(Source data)
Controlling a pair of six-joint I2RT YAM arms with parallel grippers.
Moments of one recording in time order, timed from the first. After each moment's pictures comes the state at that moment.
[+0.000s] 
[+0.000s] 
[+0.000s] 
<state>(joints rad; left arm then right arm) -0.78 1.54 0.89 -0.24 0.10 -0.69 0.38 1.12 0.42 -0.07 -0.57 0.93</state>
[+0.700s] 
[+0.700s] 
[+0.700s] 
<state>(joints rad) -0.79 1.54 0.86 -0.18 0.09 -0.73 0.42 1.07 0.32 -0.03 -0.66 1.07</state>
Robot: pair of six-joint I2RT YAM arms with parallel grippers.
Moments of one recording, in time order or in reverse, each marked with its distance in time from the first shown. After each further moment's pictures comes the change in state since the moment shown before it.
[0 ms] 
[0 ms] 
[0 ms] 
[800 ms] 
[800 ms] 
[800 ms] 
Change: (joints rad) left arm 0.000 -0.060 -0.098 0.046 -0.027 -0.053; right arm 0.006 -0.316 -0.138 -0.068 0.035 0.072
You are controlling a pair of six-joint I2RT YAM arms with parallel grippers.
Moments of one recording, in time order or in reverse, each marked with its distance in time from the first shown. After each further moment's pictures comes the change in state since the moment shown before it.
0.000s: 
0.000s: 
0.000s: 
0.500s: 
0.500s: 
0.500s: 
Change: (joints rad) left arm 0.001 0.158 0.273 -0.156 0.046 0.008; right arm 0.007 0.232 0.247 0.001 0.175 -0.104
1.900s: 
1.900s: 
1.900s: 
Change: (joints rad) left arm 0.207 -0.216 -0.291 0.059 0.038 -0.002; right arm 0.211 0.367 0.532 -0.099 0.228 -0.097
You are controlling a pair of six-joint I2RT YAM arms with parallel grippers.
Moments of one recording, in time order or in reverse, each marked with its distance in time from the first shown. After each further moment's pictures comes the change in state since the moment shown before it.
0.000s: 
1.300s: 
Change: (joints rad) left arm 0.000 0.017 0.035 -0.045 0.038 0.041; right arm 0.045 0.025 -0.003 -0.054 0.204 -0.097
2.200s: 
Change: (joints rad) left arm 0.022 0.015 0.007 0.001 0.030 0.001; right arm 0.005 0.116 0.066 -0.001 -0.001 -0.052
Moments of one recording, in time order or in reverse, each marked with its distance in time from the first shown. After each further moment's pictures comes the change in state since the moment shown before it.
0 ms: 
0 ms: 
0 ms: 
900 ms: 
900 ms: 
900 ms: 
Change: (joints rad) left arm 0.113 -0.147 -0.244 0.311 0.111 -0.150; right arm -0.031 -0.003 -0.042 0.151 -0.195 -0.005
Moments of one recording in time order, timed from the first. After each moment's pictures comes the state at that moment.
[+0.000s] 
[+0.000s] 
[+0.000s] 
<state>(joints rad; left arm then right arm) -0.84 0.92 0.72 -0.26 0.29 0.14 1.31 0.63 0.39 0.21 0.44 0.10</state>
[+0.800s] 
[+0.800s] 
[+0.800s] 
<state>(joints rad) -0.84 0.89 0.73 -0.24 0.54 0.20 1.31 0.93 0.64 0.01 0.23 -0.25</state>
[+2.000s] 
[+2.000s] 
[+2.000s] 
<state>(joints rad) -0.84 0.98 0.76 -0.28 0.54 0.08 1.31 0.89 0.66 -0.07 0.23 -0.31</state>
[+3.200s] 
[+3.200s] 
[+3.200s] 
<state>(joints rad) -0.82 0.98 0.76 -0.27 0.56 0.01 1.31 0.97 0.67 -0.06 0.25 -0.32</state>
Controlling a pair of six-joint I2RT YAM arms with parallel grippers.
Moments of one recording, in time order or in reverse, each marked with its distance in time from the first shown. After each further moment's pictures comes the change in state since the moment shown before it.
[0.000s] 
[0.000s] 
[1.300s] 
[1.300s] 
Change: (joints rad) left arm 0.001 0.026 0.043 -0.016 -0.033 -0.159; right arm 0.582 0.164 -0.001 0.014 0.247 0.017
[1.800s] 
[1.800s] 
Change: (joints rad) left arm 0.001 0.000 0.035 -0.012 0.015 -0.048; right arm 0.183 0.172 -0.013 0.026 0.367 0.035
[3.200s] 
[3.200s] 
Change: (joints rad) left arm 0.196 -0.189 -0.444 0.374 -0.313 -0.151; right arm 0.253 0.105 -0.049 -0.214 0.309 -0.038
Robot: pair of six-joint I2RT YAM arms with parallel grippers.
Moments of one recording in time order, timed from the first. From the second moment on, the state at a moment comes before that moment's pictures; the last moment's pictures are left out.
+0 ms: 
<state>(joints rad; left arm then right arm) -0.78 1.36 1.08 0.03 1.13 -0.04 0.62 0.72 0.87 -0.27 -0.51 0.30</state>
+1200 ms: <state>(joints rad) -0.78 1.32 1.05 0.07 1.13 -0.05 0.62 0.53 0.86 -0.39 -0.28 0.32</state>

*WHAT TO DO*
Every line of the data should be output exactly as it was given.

*ANSWER AREA*
Controlling a pair of six-joint I2RT YAM arms with parallel grippers.
Moments of one recording in time order, timed from the first. After each moment's pictures comes the state at that moment.
[+0.000s] 
[+0.000s] 
[+0.000s] 
<state>(joints rad; left arm then right arm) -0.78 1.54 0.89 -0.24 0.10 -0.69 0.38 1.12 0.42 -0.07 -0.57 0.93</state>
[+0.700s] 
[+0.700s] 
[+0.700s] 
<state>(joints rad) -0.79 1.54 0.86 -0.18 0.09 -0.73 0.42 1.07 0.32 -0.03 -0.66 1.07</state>
Robot: pair of six-joint I2RT YAM arms with parallel grippers.
Moments of one recording, in time order or in reverse, each marked with its distance in time from the first shown. After each further moment's pictures comes the change in state since the moment shown before it.
[0 ms] 
[0 ms] 
[0 ms] 
[800 ms] 
[800 ms] 
[800 ms] 
Change: (joints rad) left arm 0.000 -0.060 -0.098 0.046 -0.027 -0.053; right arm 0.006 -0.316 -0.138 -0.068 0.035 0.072
You are controlling a pair of six-joint I2RT YAM arms with parallel grippers.
Moments of one recording, in time order or in reverse, each marked with its distance in time from the first shown. After each further moment's pictures comes the change in state since the moment shown before it.
0.000s: 
0.000s: 
0.000s: 
0.500s: 
0.500s: 
0.500s: 
Change: (joints rad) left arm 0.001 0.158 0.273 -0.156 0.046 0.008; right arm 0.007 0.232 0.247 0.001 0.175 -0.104
1.900s: 
1.900s: 
1.900s: 
Change: (joints rad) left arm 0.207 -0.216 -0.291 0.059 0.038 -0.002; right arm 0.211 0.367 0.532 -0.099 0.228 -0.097
You are controlling a pair of six-joint I2RT YAM arms with parallel grippers.
Moments of one recording, in time order or in reverse, each marked with its distance in time from the first shown. After each further moment's pictures comes the change in state since the moment shown before it.
0.000s: 
1.300s: 
Change: (joints rad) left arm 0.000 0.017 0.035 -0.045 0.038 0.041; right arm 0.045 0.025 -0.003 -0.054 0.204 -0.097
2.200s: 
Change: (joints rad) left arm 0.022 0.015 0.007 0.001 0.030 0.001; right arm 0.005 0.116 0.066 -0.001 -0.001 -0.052
Moments of one recording, in time order or in reverse, each marked with its distance in time from the first shown. After each further moment's pictures comes the change in state since the moment shown before it.
0 ms: 
0 ms: 
0 ms: 
900 ms: 
900 ms: 
900 ms: 
Change: (joints rad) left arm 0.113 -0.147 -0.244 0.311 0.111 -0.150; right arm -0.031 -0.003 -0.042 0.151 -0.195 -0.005
Moments of one recording in time order, timed from the first. After each moment's pictures comes the state at that moment.
[+0.000s] 
[+0.000s] 
[+0.000s] 
<state>(joints rad; left arm then right arm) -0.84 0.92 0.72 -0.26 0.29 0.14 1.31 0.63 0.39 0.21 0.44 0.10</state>
[+0.800s] 
[+0.800s] 
[+0.800s] 
<state>(joints rad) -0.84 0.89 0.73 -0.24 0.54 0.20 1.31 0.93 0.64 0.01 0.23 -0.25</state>
[+2.000s] 
[+2.000s] 
[+2.000s] 
<state>(joints rad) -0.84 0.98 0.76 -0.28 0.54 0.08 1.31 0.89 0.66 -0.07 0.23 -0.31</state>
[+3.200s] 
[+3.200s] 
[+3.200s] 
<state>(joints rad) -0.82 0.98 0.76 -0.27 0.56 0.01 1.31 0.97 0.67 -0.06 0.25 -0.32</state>
Controlling a pair of six-joint I2RT YAM arms with parallel grippers.
Moments of one recording, in time order or in reverse, each marked with its distance in time from the first shown. After each further moment's pictures comes the change in state since the moment shown before it.
[0.000s] 
[0.000s] 
[1.300s] 
[1.300s] 
Change: (joints rad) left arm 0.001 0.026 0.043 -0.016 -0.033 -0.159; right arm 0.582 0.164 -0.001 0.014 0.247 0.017
[1.800s] 
[1.800s] 
Change: (joints rad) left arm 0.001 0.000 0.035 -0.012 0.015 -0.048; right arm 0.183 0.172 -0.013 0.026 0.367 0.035
[3.200s] 
[3.200s] 
Change: (joints rad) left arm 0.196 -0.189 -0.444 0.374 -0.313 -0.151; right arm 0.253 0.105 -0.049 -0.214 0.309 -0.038
Robot: pair of six-joint I2RT YAM arms with parallel grippers.
Moments of one recording in time order, timed from the first. From the second moment on, the state at a moment comes before that moment's pictures; the last moment's pictures are left out.
+0 ms: 
<state>(joints rad; left arm then right arm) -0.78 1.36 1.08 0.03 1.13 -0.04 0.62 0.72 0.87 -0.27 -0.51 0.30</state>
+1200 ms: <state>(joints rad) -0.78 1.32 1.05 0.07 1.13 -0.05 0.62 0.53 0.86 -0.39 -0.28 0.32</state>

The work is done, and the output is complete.